Stephanie Huckabee, a South Carolina-based fitness instructor, said people who believe it is necessary to exercise every day are setting themselves up for failure.

"I tell my clients to expect days when they don't exercise," said Huckabee. "That's just being realistic."

Another fiction, Huckabee said, is that you can move fat away from a problem area.

"When I wanted to reduce my stomach, I had to do an all-over conditioning program to get that fat tissue to shrink," she said. "Cardio will burn the fat over all.

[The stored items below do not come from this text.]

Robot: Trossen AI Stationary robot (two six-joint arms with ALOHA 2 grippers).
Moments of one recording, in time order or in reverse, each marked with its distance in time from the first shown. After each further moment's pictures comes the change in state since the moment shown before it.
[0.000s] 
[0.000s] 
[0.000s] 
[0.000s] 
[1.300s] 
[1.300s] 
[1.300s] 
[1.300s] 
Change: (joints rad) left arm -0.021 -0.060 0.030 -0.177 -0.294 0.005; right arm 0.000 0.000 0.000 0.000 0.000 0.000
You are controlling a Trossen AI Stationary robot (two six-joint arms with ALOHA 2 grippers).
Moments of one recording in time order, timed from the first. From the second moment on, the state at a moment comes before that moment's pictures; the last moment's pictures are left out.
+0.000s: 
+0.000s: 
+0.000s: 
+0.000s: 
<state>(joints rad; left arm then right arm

After that, you can work on sculpting an area with resistance training."

Build your six-pack in the kitchen

Burke said one of the biggest fitness myths is that crunches can banish belly fat.

"You build your six-pack in the kitchen," she said, while noting that no one will see even the most developed abdominals if they're hiding under a layer of fat.

Moira Merrithew, co-founder of Merrithew Health & Fitness, said one of the most common misconceptions is that it's always good to stretch before a game of football or a run.

"For some athletes probably the worst thing they can do is stretch before they run," said Merrithew, who is based in Toronto, Canada.

"There's simply no hard and fast rule," said Merrithew, a former dancer.

"Pilates is good for dancers before they go out, because it mobilises the joints. There are so many effects that stretching can and cannot have. There are limits to really pushing that stretch."

And even the most dedicated couch potato cannot turn muscle to fat, according to Carol Torgan, a consultant exercise physiologist with the American College of Sports Medicine.

"Muscles and fat are two different types of cells. It would be like turning apples into oranges," she said.

More troubling is the fallacy that one can never drink too much water.

"It can result in a condition known as hyponatremia, in which there is an imbalance of water to salt," Torgan said.

"This is also known as water intoxication or over-hydration, and can be extremely serious."